● WHAT NEEDS TO BE DONE: Of the lines in the data below, write out exactly those from the one holding "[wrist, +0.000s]" through the one holding "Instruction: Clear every", both included.

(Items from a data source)
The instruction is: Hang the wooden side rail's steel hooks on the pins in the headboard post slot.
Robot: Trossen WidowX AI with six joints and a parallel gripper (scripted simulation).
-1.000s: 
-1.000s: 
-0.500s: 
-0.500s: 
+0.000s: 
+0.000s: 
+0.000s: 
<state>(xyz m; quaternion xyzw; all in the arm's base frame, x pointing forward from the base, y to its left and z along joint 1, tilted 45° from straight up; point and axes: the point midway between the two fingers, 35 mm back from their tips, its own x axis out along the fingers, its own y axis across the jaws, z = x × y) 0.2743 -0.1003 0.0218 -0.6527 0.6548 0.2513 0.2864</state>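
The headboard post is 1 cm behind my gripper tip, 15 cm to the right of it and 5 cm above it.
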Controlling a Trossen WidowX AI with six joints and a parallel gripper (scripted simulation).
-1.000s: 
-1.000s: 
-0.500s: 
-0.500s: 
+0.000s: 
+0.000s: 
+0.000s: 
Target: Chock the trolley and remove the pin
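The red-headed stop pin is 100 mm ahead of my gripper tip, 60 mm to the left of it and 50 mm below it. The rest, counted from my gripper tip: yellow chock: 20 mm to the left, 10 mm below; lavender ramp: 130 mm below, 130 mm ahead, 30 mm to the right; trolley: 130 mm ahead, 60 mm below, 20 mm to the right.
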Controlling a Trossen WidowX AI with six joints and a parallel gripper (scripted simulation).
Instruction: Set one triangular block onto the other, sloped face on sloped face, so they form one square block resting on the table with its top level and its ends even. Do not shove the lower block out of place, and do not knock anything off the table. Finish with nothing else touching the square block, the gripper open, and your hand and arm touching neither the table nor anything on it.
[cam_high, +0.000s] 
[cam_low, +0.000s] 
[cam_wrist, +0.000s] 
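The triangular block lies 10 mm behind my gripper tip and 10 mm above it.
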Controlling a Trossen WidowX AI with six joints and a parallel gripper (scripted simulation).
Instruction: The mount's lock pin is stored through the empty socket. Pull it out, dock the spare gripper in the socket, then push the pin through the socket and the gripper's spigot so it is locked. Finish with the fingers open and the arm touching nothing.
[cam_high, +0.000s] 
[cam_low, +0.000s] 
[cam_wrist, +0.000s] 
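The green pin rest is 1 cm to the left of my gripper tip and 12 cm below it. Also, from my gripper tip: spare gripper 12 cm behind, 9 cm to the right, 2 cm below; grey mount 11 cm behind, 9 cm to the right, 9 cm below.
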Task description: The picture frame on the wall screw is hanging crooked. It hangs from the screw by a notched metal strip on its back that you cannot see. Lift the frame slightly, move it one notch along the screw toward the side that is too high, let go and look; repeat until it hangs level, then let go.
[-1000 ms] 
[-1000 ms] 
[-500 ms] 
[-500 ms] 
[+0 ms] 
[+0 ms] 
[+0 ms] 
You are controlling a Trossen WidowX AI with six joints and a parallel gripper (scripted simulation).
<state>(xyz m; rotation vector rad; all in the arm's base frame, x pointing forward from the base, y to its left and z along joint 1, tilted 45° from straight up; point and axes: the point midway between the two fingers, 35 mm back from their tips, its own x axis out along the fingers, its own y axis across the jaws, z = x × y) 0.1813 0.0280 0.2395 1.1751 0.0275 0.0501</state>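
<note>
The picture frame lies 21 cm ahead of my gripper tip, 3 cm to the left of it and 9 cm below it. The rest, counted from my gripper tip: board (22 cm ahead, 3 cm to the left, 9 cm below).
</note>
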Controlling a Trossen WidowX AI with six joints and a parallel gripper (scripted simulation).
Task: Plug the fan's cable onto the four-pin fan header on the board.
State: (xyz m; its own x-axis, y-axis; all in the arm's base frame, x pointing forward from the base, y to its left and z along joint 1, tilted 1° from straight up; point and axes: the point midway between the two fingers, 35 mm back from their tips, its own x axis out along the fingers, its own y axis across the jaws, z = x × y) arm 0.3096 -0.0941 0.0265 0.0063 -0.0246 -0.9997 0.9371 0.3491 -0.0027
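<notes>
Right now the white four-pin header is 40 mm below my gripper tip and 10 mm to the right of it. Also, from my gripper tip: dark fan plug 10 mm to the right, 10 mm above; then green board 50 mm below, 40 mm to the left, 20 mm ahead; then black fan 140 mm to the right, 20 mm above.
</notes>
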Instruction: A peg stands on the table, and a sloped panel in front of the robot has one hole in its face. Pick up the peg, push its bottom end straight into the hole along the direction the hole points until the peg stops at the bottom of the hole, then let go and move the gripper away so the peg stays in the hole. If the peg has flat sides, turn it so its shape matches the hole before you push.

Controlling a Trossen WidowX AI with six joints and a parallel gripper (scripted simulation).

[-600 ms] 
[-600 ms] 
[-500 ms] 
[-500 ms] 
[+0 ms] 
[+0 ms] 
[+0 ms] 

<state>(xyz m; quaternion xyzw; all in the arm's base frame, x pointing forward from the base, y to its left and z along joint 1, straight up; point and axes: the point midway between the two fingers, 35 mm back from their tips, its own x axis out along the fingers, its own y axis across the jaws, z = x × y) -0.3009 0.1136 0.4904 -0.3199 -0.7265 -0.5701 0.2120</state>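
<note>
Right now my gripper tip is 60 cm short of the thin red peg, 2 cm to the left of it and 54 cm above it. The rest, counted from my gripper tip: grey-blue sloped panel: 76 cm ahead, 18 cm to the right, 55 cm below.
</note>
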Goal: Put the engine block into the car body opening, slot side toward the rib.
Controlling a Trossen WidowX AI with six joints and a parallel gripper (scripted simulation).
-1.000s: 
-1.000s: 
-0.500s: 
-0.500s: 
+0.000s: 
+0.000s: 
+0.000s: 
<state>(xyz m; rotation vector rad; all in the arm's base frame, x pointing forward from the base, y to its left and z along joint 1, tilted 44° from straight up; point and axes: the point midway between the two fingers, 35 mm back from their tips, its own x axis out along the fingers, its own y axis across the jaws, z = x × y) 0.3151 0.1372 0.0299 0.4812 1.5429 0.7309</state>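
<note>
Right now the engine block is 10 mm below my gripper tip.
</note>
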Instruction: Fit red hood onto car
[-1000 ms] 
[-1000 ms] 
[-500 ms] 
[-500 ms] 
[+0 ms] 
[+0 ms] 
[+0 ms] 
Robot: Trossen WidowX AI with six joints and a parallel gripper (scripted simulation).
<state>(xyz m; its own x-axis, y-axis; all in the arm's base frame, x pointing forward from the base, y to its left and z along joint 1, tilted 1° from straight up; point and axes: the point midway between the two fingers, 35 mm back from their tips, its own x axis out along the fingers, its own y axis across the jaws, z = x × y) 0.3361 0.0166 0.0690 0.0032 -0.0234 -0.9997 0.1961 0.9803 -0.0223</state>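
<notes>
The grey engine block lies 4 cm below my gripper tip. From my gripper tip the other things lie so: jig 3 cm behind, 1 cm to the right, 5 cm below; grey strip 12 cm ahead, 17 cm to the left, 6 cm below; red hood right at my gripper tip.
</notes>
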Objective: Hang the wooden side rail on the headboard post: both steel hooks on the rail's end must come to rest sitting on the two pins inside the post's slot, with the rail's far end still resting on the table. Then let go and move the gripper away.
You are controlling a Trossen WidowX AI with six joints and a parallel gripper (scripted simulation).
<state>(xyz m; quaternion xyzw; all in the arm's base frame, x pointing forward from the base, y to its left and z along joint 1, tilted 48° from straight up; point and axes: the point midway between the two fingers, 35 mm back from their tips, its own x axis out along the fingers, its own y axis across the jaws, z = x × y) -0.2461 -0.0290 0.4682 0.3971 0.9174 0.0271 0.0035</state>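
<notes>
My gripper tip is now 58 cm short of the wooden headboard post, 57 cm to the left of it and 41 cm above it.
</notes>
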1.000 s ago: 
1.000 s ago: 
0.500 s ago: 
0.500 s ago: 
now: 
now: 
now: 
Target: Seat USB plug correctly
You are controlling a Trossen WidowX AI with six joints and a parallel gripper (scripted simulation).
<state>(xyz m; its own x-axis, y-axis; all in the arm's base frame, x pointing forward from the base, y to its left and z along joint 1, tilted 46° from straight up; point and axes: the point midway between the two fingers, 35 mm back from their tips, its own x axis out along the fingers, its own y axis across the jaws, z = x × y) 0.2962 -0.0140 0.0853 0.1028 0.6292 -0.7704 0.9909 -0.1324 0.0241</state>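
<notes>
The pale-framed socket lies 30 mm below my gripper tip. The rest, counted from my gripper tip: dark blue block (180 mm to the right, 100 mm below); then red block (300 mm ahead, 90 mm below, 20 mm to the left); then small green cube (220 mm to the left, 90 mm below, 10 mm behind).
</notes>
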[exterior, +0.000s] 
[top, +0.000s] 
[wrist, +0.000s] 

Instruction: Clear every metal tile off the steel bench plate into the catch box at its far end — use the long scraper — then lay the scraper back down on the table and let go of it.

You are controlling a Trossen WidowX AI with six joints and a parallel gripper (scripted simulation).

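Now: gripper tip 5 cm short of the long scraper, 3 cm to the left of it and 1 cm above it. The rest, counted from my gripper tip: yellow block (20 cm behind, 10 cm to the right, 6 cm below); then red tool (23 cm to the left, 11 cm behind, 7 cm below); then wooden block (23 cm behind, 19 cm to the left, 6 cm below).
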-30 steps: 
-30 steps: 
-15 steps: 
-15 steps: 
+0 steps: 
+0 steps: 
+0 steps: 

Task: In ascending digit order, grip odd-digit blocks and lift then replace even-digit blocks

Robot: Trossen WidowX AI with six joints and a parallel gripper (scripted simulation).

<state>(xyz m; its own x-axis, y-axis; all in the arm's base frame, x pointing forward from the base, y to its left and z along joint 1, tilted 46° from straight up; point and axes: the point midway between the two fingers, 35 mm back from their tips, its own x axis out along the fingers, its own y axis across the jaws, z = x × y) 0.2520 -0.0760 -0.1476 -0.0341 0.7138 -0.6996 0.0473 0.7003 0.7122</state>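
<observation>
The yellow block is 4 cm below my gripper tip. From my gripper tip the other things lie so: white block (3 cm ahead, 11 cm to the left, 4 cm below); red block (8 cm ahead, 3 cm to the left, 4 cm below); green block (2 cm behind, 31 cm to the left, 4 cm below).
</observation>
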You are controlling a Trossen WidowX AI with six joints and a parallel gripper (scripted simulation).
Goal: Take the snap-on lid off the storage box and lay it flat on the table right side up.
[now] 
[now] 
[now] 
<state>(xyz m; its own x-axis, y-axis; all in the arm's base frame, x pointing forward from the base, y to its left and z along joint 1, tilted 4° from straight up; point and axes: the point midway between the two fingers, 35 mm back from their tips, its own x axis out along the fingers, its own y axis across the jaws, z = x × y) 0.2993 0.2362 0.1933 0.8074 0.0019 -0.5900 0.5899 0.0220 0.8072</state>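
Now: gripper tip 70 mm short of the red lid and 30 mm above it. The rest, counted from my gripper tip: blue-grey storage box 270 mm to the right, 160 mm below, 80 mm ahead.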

● EXERCISE SOLUTION:
[wrist, +0.000s] 

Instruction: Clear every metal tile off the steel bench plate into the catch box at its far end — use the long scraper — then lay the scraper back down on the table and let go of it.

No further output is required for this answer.